The task:
Determine how many lines in the records hold the word "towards". Return the number alone.

╭──

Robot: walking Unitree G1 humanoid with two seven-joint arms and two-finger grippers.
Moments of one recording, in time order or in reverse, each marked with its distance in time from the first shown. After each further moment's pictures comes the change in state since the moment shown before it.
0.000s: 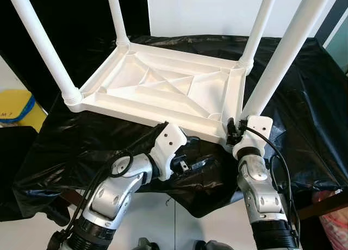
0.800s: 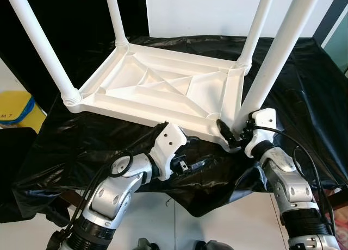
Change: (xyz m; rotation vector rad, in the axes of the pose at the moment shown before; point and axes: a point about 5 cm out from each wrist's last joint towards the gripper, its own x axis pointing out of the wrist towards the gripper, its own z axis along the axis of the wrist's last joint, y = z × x) left arm 0.000 0.000 0.000 0.001 0.001 -0.001; right arm 0.016 -0.020 0.006 -0.086 0.011 0.594
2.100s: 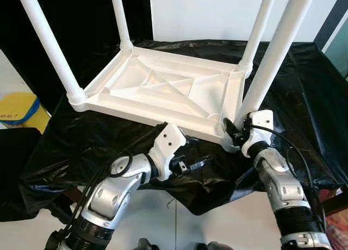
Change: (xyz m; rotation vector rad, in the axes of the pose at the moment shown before) left arm -0.002 0.001 -0.002 0.007 0.016 0.001; right arm 0.004 -0.002 -0.008 0.025 0.015 -0.279
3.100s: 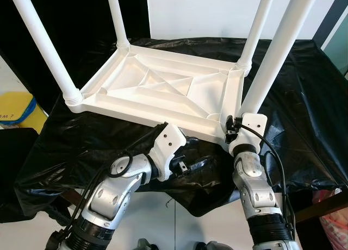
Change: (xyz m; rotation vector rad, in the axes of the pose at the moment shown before) left arm 0.001 -0.001 0.000 -0.003 -0.004 -0.001; right arm -0.004 0.030 0.002 0.058 -0.035 -0.340
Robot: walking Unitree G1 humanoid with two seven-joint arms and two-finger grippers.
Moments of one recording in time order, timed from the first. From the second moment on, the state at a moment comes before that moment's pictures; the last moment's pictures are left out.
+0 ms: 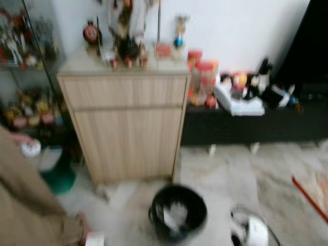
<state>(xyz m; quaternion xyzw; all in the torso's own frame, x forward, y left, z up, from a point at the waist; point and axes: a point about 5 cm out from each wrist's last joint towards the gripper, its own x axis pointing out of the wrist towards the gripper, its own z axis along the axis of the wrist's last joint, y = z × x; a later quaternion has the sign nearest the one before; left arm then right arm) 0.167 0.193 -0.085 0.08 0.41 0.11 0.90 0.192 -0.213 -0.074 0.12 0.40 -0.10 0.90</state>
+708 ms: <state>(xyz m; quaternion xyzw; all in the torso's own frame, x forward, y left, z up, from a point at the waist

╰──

Final answer:
2